The complete listing should be copied out exactly.

The data: Begin

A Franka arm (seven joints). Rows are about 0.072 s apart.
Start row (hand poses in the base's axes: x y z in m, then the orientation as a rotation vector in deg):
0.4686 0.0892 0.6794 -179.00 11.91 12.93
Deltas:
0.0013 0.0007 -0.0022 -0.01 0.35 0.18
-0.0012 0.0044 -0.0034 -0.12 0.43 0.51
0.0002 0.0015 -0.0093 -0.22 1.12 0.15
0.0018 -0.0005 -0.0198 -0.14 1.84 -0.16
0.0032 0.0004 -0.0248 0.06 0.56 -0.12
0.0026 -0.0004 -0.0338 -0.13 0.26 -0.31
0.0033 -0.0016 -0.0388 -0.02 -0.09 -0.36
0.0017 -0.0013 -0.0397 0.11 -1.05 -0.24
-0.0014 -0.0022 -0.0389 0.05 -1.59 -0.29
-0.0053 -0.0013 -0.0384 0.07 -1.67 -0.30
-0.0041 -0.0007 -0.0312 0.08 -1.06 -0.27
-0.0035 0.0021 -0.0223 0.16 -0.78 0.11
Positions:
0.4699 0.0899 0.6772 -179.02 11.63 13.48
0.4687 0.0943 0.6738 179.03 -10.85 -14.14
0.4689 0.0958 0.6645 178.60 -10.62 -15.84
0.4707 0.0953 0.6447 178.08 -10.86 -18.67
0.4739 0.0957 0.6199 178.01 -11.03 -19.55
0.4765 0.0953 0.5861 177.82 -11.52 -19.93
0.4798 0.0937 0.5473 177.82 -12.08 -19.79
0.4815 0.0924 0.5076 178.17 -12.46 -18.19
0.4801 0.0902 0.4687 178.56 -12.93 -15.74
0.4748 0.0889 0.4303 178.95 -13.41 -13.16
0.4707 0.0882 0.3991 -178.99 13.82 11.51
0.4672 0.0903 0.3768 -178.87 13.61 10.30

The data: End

- [Exercise solution]:
A Franka arm (seven joints). Rows are about 0.072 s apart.
Start row (hand poses in the base's axes: x y z in m, then the orientation as a rotation vector in deg):
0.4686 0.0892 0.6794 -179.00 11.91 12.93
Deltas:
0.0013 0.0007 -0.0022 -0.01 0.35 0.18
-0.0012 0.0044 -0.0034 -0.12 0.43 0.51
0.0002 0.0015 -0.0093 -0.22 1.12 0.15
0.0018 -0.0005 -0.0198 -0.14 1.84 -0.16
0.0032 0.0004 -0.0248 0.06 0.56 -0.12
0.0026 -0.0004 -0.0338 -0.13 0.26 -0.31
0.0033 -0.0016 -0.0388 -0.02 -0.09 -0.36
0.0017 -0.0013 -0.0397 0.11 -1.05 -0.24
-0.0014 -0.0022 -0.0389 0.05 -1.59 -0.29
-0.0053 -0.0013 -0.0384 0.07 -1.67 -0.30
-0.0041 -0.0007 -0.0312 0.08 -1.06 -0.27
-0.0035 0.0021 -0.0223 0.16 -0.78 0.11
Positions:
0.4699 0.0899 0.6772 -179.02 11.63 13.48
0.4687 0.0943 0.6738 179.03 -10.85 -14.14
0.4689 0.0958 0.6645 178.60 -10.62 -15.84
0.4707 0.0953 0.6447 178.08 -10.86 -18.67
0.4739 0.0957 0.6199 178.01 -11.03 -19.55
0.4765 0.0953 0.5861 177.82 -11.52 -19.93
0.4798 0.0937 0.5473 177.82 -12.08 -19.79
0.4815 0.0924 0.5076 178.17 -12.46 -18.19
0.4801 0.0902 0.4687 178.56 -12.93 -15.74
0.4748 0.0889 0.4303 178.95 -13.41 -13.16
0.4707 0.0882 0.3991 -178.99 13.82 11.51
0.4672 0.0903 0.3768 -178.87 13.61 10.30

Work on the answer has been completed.